Almost 2 years ago, I signed up for my first swimming class. I couldn’t make it one pool length. I couldn’t put my face in the water. And I’m pretty sure those sharing a lane with me wanted to throw themselves off a bridge. I swayed in my lane from side to side; I was the last one to finish and I looked like a fucking mess. Up until this class; I had never swam before. I had an experience in the water when I was 8 that created a fear of water so deep; I made my mother obtain a doctor’s note for me so I wouldn’t have to swim in high school. As an adult, I learned to surf and I loved it. I could prevent myself from drowning but that’s about it. Truly, it’s a miracle I’m alive. I had no business being out there. However, knowing I was strapped to a giant floaty board, did offer a lot of peace. I have always gravitated towards the spiritual qualities of water. I’ve said this a million times but our relationship is like a giant metaphor. If you fight it; it fights back twice as hard. You need to embrace the energy and synergy of each wave; each movement and marry yourself to it. And respect is paramount. Always respect the force of water and it won’t do you wrong.

The reason I even entertained the idea of swimming was watching those around me complete triathlons. While in the midst of a serious running/life funk; it seemed like the perfect anecdote. Three sports as a opposed to one sort of guarantees you’ll never get bored. But it took too more years of banging my head against a wall with running. A handful of shitty, horrible, no good races, two bad falls on my knee, a cracked patella and a doctor saying “try a new sport,” to finally decide to pull the trigger. (Oh and some encouragement from a friend, of course) So I signed up for the Olympic distance in September and the Sebago Lake Triathlon (just the sprint distance) which I completed Sunday with like 3 weeks of training behind me.

3 weeks of training. Not the best idea. But when do I ever do things in a sensible manner?? PSSSHHHHH. Come on now.

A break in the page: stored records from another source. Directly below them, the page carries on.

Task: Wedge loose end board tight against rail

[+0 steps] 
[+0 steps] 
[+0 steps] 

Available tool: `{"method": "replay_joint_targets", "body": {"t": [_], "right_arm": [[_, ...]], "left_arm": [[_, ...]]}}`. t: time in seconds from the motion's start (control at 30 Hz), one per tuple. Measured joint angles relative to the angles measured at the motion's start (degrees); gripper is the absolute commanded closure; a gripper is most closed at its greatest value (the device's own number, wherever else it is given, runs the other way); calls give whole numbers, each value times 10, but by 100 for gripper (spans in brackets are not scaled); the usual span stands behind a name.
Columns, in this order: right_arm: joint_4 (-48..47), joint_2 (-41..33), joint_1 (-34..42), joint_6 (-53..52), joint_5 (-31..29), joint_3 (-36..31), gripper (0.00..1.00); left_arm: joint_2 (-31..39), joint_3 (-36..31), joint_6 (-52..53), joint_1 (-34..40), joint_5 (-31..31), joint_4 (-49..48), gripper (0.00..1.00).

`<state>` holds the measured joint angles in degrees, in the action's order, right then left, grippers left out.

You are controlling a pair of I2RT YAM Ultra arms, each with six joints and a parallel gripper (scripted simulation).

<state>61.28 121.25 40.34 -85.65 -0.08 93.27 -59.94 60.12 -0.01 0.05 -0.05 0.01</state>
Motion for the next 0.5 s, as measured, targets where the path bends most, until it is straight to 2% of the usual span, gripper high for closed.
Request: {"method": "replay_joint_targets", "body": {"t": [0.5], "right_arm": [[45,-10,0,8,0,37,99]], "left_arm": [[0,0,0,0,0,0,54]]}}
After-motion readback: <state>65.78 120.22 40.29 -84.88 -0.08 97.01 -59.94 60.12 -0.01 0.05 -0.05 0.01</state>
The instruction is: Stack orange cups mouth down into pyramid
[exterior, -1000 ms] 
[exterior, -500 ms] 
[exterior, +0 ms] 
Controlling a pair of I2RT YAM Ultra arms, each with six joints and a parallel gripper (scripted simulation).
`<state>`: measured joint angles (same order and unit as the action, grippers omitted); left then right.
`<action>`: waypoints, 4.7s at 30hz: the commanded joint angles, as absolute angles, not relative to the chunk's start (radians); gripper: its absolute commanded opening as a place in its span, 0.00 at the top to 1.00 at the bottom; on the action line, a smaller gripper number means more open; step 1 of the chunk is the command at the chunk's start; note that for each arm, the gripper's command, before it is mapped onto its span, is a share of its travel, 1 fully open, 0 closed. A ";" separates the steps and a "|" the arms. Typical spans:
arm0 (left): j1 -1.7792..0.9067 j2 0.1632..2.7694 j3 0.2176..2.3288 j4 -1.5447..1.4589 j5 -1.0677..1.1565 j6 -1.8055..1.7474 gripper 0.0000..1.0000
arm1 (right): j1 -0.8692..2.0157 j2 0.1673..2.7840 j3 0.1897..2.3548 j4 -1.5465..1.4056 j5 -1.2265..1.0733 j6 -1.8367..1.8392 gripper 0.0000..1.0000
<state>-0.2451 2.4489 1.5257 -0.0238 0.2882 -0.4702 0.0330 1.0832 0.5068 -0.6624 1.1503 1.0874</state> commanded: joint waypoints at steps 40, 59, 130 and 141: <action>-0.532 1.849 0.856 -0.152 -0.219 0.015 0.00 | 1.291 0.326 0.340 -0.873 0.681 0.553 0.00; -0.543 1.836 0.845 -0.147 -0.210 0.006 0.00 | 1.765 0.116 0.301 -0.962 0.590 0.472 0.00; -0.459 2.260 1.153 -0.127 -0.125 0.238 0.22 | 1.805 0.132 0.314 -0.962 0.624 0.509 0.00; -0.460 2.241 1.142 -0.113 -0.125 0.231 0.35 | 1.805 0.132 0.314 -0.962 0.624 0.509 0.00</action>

I knew I could cover all the distances. I knew I could handle the open water. I had done the distance twice on my bike up the hardest hills I could find in Windham. And 3.3 miles of running, I mean, come on. No bigs. Even still, come Sunday, I was nervous as all fuck. SO NERVOUS. Because it was new and fresh and unexpected. But you know what, once it started, I just made my way through the motions and something really glorious happened…..I smiled at everything around me. Every single solitary step of the way. I had a fucking smile on my face.

After the swim (which was a little horrifying by the way with all the people and one very lost swimmer next to me), I ran out of the water, smiling. I got on my bike, a little confused, but smiling. I huffed my way along the bike course, while primarily alone, smiling. It was hot. It was hard. The hills were unforgiving and unrelenting. But can I tell you, while coasting down a few of the downhills, I was just so enamored with how things looked on the bike, breeze blowing through me like a gift. It was spectacular. The run, was super challenging because I’ve never experienced that kind of fatigue at the start of a run but after walk/running the first mile; I caught my groove. I even managed to pull out a sprint at the finish. Still, smiling.

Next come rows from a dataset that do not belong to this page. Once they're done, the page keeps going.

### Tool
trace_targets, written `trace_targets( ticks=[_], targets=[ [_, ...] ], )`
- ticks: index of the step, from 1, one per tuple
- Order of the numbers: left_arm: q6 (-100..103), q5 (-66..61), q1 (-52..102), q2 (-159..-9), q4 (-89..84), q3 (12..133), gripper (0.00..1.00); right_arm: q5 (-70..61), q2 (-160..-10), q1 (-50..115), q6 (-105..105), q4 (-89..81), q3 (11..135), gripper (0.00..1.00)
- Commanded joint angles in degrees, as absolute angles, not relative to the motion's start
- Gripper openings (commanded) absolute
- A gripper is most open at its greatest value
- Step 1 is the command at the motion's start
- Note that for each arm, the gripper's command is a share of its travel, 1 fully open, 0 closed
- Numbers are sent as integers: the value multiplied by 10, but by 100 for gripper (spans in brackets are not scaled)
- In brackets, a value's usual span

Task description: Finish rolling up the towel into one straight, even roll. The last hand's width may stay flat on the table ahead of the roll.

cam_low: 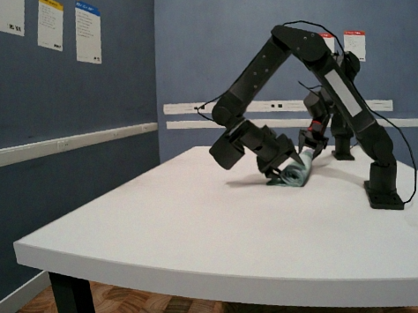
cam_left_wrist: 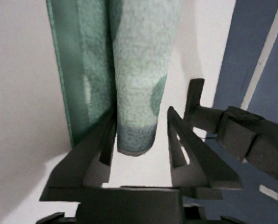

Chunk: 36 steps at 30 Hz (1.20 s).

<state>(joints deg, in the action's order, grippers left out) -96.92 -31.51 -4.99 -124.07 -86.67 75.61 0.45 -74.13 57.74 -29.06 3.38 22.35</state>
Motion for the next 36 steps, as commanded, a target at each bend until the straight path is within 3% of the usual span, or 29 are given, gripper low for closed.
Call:
trace_targets(
  ticks=[1,6,36],
  targets=[
    [-969,-314,-45,-1238,-872,771,67,3,-748,573,-293,45,243,41],
    [-969,-314,-45,-1234,-878,773,85,3,-748,573,-293,45,243,41],
    [-952,-292,-111,-1160,-900,843,85,-37,-751,550,-285,21,257,41]
  ],
)
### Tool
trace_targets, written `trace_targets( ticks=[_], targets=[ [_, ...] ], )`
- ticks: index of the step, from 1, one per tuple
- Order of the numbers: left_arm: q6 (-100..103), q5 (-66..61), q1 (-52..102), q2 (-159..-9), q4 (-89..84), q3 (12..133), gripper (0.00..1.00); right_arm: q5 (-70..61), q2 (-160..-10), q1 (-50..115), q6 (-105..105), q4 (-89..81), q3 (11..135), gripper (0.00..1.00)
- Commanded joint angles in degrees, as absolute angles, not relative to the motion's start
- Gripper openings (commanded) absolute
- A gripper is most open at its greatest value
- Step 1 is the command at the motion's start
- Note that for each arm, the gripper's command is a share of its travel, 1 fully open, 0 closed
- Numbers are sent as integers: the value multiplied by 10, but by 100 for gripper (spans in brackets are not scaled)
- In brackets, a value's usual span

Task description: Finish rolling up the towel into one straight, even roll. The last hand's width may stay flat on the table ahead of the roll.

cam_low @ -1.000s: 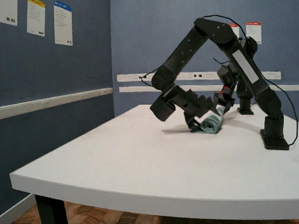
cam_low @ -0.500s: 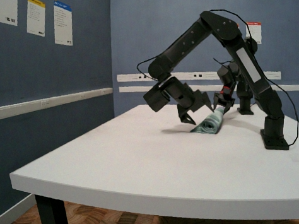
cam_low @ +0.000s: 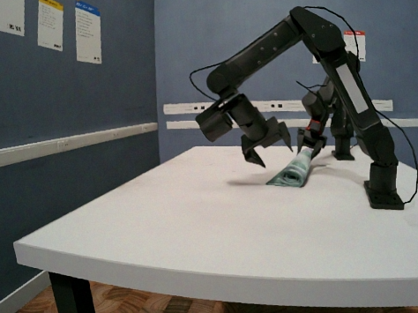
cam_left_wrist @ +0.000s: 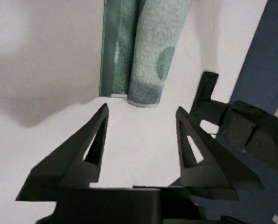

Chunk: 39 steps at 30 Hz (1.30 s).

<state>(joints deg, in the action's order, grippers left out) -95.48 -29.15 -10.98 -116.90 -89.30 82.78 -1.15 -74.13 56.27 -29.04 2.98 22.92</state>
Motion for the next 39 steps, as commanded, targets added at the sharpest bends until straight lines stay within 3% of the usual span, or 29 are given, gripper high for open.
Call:
trace_targets(
  ticks=[1,39],
  targets=[
    [-952,-292,-111,-1160,-900,843,85,-47,-752,545,-282,15,261,41],
    [-952,-292,-111,-1160,-900,843,85,-523,-981,313,-270,-292,482,41]
  ],
)
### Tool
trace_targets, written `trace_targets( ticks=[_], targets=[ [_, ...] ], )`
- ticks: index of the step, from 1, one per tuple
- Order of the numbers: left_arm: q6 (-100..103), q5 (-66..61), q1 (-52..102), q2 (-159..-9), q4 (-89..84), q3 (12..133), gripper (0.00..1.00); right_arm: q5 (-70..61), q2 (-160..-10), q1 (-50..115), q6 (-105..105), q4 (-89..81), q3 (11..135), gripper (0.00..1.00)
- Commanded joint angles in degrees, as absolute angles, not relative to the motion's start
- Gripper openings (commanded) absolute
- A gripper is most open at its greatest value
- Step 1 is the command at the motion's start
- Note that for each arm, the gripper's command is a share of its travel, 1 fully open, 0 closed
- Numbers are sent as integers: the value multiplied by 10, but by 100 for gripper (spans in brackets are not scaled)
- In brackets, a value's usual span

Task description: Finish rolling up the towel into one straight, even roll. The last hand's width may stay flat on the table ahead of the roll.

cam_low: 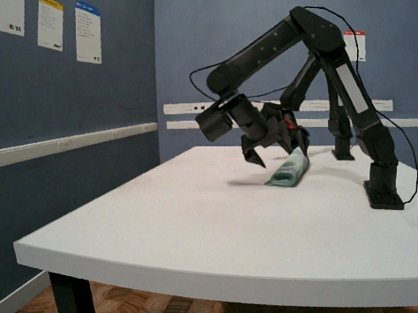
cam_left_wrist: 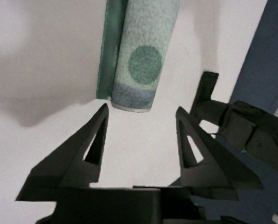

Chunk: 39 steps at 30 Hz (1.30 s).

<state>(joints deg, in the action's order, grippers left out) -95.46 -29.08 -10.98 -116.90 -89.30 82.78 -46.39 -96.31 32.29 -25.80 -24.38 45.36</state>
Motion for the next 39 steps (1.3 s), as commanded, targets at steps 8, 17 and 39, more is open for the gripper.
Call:
trace_targets(
  ticks=[8,17,39],
  targets=[
    [-952,-292,-111,-1160,-900,843,85,-563,-1024,300,-295,-345,514,41],
    [-952,-292,-111,-1160,-900,843,85,-574,-1048,296,-310,-358,523,41],
    [-952,-292,-111,-1160,-900,843,85,-575,-1041,297,-313,-372,529,85]
  ],
)
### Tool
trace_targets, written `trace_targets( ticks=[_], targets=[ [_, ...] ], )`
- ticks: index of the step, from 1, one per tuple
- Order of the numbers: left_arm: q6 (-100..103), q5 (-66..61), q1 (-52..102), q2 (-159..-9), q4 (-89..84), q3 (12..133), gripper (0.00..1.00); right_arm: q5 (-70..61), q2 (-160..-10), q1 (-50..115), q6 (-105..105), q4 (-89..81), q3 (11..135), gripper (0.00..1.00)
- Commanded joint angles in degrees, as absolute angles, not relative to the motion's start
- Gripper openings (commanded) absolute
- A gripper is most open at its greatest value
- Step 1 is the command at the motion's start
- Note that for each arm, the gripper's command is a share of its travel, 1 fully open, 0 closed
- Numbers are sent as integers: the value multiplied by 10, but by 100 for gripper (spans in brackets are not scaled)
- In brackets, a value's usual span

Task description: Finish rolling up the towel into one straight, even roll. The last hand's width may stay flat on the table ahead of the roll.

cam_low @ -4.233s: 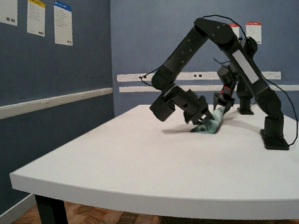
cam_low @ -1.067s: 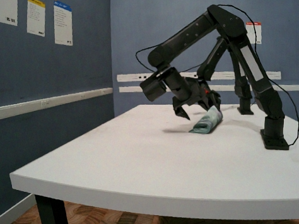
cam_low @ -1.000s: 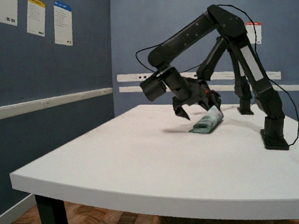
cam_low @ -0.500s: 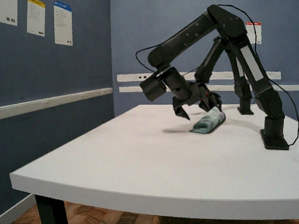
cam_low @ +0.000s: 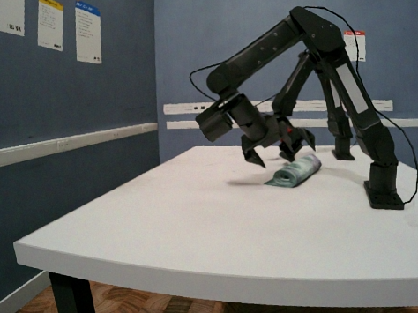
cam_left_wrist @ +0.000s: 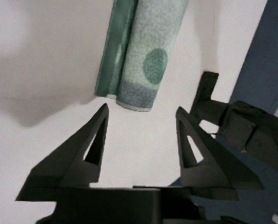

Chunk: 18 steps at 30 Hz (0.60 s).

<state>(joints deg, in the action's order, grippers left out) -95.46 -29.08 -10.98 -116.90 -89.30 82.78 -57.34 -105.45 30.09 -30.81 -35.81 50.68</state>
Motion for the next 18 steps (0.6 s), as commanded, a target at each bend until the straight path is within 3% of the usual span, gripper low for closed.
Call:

I haven’t felt this way after a race since early 2014.

I know some people have doubts about my ability to stick to things but these people also haven’t been privy to the demons I’ve been working through from 2014-2016. Yes, I may talk a lot but I’m quiet about the real struggles. And I have struggled, badly, the last two years. It’s easy to say that running is the thing that pulled me under but running really has nothing to do with it. I’ve suffered losses that are inconceivable, overwhelmed myself with a giant pile of things to do and continued to try and fake it for two years. Little did I realize, everything was spilling out everywhere. When you break down and cry hysterically after each race; it’s just easier to lie to people and tell them it’s because I missed my time goal. No, I don’t really give that much of a shit about time. It was mental exhaustion and emotional turmoil emerging from each broken seam as I struggled to just hide everything.

2017 is different. I feel like my old self. I feel mentally tough again. I’ve worked through the layers of grief. I understand what I need from myself and others. And, I have a new vice. A new outlet. I loved Sunday and I plan on continuing with swimming, biking and running. With no expectations. With no time goals. I just want to be out there, smiling as I coast down a hill and emerge from the water. I want to enjoy. That’s what life is all about isn’t it? Finding happiness, in whatever form works for you specifically.